Developing design: moving average filter. Part 1 – introduction.

I wanted to briefly describe main steps which should be taken to correctly implement designs in VHDL (but of course it works for any other languages). As an example I chose simple moving average filter. The purpose is not to build something difficult, but to show how to build working, well-tested designs.

What are these steps?

1. Specification

Before you start coding, you have to be able to answer some basic questions like:

  • How should a design work?
  • How should it look finally?
  • How should it behave in unexpected situation?

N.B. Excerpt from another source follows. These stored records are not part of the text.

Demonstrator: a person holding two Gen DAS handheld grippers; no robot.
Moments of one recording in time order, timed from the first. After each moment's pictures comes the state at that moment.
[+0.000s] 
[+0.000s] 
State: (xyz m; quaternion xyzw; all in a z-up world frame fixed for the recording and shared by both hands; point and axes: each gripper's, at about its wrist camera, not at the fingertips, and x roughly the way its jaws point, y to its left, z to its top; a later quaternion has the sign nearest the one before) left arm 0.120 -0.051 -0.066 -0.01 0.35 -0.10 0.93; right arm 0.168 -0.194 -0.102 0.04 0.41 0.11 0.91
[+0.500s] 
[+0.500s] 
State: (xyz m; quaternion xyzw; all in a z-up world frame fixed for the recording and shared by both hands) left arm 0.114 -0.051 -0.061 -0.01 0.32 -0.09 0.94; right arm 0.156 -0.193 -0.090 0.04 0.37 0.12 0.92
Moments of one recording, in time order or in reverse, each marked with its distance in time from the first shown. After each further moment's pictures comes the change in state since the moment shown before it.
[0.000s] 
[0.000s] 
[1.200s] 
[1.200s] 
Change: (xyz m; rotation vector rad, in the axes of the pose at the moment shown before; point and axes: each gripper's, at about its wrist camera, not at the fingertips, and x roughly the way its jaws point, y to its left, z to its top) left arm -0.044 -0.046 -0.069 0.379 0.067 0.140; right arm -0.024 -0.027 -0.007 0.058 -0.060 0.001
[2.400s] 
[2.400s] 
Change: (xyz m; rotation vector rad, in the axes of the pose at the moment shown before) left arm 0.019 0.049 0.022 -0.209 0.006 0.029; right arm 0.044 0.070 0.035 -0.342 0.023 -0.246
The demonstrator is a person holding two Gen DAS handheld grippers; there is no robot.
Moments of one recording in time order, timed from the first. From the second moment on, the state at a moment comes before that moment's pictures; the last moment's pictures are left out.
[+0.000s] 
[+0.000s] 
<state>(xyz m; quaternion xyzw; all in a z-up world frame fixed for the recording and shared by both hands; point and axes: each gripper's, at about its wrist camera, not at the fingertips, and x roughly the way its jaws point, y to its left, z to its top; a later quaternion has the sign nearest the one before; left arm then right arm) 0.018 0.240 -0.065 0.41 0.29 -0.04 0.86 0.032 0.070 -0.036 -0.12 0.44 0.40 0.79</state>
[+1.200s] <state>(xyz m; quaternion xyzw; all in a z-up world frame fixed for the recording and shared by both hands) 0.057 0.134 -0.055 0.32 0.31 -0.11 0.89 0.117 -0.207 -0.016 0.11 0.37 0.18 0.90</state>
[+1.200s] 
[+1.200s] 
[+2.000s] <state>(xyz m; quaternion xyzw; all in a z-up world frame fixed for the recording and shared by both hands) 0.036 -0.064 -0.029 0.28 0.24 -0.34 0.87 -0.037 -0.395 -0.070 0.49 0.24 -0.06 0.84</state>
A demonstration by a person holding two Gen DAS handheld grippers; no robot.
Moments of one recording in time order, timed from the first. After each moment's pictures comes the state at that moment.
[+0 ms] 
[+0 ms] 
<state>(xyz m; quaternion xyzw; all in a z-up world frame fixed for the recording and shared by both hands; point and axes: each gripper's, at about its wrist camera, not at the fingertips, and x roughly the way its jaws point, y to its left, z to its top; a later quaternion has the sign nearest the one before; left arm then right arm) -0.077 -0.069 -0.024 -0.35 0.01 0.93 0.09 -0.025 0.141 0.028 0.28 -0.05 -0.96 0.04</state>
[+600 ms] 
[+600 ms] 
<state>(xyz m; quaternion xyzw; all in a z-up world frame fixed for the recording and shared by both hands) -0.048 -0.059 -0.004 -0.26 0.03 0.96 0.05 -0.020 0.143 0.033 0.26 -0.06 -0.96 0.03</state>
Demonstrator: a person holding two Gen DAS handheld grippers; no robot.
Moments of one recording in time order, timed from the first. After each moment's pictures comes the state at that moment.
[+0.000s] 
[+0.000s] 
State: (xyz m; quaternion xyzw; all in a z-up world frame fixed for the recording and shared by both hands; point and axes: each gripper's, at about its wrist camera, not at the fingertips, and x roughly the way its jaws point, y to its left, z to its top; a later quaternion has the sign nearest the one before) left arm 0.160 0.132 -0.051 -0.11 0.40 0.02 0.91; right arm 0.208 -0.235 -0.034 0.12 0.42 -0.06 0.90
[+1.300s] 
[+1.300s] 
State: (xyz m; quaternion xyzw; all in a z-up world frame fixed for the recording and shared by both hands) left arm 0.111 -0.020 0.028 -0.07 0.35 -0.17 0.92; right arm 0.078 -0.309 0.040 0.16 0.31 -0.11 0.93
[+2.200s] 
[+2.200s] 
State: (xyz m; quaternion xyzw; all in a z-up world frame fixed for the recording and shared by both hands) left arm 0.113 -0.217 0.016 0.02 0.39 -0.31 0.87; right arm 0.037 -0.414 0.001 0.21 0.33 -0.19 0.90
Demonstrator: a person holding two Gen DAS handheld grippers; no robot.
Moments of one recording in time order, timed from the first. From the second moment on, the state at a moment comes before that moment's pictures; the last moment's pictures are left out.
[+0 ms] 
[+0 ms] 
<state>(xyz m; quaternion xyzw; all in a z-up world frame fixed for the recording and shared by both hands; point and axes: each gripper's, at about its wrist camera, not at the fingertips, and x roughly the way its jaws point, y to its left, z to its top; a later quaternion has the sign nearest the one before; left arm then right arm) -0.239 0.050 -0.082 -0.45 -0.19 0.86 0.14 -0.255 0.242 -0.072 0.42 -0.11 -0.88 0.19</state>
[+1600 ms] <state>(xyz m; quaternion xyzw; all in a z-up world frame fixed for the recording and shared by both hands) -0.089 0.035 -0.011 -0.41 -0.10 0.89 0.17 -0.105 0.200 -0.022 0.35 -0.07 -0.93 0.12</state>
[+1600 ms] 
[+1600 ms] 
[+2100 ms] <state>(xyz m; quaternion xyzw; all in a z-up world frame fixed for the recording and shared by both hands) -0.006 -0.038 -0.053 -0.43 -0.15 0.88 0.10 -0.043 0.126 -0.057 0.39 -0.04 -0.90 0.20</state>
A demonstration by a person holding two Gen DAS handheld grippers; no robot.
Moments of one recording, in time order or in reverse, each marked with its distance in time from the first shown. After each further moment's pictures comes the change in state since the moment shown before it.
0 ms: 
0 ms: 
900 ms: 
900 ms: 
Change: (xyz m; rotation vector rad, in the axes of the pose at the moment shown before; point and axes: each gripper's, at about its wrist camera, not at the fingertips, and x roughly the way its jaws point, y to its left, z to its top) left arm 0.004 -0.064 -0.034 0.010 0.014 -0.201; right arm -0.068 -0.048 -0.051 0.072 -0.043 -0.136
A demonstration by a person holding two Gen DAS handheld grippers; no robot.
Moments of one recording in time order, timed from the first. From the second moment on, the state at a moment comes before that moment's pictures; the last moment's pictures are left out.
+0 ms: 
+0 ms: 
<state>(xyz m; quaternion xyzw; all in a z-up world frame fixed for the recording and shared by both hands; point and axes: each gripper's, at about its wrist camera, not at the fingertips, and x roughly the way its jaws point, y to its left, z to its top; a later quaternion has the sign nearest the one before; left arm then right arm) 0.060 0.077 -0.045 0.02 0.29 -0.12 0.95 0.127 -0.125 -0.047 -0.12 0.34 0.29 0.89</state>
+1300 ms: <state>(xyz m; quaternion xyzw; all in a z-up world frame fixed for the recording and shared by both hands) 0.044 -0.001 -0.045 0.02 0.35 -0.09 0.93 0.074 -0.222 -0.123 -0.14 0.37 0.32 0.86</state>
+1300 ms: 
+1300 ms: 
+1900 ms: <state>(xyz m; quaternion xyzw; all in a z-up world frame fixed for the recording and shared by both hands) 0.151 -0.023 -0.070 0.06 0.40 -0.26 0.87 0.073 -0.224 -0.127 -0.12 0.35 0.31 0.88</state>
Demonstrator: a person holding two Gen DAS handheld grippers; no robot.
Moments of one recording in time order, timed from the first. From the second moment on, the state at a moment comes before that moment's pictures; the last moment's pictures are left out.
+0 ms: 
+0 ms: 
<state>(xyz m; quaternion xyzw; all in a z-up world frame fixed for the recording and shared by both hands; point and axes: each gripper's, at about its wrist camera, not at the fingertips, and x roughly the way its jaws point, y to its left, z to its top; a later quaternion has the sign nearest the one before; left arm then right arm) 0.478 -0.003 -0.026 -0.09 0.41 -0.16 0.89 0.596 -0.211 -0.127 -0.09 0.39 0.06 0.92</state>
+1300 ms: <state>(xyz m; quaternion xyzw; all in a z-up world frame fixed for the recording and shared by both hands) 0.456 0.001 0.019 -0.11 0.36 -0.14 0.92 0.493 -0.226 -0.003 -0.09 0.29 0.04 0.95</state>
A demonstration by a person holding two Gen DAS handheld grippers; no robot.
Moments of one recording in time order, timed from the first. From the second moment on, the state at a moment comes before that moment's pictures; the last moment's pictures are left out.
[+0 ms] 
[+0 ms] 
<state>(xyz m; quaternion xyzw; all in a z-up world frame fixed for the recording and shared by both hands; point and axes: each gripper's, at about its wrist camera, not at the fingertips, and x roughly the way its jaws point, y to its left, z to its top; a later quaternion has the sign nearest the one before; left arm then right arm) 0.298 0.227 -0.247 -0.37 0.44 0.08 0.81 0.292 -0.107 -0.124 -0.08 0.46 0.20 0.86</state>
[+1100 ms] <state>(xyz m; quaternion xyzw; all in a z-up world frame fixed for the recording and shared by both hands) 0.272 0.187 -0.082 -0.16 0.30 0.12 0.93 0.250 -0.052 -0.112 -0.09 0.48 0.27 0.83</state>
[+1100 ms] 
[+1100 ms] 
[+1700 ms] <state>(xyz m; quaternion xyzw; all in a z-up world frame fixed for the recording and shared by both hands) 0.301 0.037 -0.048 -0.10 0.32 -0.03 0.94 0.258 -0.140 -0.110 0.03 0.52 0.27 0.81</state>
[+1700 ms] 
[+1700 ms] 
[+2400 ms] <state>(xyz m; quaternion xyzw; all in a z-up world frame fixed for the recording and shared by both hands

You should write or get specification of the project with all details and understand it. Before any work, you should clarify all your thoughts, worries, doubts etc.

2. Methodology

This part is specific for hardware languages. Important is not only knowledge about what you have to implement, but how the code will be placed in the hardware as well. Remember that at the end, your code will be translated to real gates and registers. VHDL is a language where you have to care about target hardware and understand what compiler will do with your code.  Your project should be optimised for specific target. You have to take into account timings, resources, speed. Remember also that designs have their own life. Even simple projects are developed for a long time and new versions are created one after another. If you don’t prepare the code for it at the beginning, with every new modification will be harder and harder to add changes. All these things matter here. When you start writing the code it must be as simple as possible, but meet all requirements.

3. Tests

When you know what to do, and how to do, next step is to think how can it be tested? How can you be sure that created design will behave as it should and as it is described in the specification? What should you do to ensure that you project works properly and risk of any bugs is low?

4. Implementation

After all that ‘boring’ steps, comes time to start coding:

  • write your design
  • create and write all tests for it
  • verify the design and if it has any bugs fix them

Sometimes it seems that steps 1 – 3 are not so important and time spent for it is wasted, because there are no visible results after that. This is not true. Sometimes spending more time on that first steps, saves much more time later, during developing and implementation. Many times I took a part in projects where thinking how to do it, took more than 90% of whole time reserved for the project.